Subversion is probably the VCS that the most work has been done on, and there’s a reasonable amount of work on identifying closely coupled modules. One fellow I need to look up presented a poster (with short paper) on a case study of applying the state of the art technology to an industrial codebase (in Java). He told me a little about the things I should look for in Subversion, and that I should really understand the workflow to make good conclusions. I kind of understand that work is done on branches and then merge at Hadley, which would make things easiest, but I’ll need to verify that.
Some work has done static analysis to identify coupling, which might work with fortran. It wouldn’t capture connections with data files or with configuration options, though. Some of the source code searching could be useful, particularly for the connections between code and data files and configuration file options.
If this is at all successful, I think that a recommended list of files, functions, data files, or configurations to consider with a proposed change might be immediately useful. If there’s some sort of meta-tagging in the VCS, it could be both improved and validated based on some very simple feedback or logging mechanisms.
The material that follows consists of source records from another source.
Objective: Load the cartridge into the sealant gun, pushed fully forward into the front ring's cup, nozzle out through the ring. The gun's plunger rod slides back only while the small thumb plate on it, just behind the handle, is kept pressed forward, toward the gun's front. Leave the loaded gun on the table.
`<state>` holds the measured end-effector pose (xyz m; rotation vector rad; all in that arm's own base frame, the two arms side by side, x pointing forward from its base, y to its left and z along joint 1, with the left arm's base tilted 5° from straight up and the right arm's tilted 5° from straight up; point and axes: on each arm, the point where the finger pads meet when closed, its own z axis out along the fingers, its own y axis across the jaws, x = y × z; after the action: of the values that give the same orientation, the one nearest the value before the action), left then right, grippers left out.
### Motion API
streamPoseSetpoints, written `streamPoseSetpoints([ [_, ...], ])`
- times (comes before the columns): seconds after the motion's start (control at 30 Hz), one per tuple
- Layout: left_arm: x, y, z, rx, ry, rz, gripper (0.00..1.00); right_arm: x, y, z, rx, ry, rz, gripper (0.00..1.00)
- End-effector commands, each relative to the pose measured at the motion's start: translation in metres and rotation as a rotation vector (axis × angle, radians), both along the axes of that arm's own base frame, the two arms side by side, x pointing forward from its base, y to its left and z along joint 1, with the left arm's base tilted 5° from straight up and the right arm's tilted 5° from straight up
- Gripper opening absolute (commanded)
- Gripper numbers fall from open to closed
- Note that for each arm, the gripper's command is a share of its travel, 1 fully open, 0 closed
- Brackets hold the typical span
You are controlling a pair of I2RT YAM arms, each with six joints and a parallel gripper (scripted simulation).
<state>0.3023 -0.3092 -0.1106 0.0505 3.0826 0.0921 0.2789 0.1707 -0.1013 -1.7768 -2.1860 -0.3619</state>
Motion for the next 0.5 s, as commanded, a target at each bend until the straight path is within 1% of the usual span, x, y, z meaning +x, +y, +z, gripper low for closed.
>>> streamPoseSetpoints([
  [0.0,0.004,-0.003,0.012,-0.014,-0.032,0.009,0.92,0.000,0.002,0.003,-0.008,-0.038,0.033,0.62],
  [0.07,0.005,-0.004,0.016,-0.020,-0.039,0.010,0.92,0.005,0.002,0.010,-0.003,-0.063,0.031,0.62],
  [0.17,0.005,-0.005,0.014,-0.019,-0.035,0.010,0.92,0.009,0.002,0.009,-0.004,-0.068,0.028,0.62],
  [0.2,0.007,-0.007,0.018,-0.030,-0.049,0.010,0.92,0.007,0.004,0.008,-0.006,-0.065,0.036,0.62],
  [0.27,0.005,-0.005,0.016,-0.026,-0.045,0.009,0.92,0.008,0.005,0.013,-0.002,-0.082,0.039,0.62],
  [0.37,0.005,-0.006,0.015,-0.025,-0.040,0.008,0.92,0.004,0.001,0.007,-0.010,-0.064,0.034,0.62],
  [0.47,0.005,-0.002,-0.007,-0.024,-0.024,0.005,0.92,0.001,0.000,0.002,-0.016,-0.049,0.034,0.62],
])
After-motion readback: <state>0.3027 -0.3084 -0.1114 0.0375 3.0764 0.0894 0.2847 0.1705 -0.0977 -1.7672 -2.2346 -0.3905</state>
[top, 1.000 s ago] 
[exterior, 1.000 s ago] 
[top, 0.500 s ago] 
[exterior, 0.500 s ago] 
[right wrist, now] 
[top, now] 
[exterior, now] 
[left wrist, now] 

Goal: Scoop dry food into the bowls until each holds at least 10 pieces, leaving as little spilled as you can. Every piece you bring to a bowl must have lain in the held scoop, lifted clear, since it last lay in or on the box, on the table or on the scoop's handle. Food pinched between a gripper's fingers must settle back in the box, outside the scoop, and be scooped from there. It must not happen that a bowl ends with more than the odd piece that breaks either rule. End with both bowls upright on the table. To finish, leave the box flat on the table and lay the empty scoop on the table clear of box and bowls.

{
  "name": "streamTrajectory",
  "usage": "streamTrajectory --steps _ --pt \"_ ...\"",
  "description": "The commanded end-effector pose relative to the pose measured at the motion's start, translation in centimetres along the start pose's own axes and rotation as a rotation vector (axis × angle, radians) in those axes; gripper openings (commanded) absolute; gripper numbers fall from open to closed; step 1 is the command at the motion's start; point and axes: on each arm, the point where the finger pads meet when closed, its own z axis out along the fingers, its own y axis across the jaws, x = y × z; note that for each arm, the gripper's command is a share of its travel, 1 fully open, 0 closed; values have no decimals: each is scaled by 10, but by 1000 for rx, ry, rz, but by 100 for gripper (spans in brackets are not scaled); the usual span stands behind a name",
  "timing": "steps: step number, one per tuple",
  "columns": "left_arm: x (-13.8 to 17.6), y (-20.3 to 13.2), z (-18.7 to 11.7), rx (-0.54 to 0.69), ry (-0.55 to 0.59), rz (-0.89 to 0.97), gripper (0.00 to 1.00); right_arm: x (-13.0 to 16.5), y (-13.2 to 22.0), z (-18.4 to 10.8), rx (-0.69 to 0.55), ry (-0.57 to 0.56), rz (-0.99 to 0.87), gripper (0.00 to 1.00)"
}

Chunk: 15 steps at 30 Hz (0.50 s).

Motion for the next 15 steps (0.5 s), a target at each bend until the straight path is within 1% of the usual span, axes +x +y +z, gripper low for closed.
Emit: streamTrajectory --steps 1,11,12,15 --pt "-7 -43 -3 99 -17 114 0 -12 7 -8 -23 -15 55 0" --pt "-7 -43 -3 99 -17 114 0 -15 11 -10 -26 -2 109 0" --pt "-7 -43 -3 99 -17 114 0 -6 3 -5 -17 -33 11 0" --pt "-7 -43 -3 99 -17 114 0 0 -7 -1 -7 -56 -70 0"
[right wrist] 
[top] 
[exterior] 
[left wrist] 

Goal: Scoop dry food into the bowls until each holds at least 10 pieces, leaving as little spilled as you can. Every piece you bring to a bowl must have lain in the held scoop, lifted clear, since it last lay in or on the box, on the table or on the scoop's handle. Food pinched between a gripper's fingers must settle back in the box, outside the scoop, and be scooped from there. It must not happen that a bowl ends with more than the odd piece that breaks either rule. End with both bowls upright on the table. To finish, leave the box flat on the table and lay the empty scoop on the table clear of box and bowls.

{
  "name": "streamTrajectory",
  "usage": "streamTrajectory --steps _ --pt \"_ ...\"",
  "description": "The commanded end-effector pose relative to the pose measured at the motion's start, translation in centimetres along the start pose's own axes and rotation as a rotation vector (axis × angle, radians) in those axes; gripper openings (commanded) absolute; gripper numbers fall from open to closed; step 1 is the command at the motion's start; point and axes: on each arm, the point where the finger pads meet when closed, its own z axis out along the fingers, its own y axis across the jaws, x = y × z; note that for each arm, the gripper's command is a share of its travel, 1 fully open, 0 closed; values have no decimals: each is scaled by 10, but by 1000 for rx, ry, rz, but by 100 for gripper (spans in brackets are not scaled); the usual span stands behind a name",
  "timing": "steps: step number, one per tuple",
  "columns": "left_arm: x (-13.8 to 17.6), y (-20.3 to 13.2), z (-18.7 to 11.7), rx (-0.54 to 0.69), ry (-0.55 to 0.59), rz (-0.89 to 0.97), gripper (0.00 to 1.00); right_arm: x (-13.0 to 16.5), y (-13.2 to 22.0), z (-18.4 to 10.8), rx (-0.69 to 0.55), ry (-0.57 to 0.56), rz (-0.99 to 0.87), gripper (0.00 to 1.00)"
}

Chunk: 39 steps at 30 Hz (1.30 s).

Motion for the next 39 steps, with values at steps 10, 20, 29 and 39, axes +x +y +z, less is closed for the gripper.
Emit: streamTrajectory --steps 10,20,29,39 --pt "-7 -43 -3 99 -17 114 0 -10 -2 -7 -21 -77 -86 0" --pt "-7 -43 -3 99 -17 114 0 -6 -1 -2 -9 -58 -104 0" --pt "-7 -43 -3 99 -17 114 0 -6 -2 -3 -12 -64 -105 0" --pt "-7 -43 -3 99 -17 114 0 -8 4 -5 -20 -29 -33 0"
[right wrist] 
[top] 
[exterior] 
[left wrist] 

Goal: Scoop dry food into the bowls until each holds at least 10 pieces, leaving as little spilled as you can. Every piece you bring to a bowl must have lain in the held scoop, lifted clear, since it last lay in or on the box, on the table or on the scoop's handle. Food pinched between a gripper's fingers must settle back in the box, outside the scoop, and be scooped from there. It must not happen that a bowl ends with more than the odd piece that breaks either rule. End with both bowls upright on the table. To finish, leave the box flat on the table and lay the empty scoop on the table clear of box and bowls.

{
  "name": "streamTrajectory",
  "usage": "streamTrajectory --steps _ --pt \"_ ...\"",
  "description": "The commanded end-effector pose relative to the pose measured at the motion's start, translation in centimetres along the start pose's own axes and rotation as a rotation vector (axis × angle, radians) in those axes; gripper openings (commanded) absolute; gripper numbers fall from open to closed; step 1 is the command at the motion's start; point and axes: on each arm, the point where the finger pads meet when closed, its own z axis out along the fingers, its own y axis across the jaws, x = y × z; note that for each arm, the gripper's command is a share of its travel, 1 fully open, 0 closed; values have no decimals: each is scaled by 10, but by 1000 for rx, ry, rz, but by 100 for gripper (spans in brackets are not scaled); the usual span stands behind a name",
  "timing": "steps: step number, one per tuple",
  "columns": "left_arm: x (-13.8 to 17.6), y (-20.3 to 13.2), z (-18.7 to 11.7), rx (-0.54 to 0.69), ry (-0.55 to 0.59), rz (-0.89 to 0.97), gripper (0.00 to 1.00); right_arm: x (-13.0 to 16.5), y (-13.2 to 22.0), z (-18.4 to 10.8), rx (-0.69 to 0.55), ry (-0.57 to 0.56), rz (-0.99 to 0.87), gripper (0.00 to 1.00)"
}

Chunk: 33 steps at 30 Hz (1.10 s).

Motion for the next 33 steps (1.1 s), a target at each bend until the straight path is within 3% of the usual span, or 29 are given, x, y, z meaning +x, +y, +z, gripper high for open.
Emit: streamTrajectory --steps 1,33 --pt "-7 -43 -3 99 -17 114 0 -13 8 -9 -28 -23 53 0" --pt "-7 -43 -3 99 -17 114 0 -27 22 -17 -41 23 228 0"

In a very long-term kind of way, this can tie into deciding how “necessary” the couplings are. I think if we tie this to the idea of mapping the code back to physical processes, then we can see how many clusters of highly coupled (say, as in changed together often) files tie back to related physical processes. It might be possible to say something about what the clusters correspond to, and if any of them are “historical accidents” as opposed to proceses which are necessarily related. Or Conway’s Law kind of effects – to mention to workshop from today. It might be that some of the coupling groups are related to a key person’s area of experise, or related areas of climate science that do not describe tightly coupled processes (areas where maybe there should be some sort of pseudo-inheritance? Maybe?)
To tie the code back to formulae and results, Greg has suggested provenance tools. This I’ll need to sort out more.
Specifics all to come – this is more of a “To Do” list.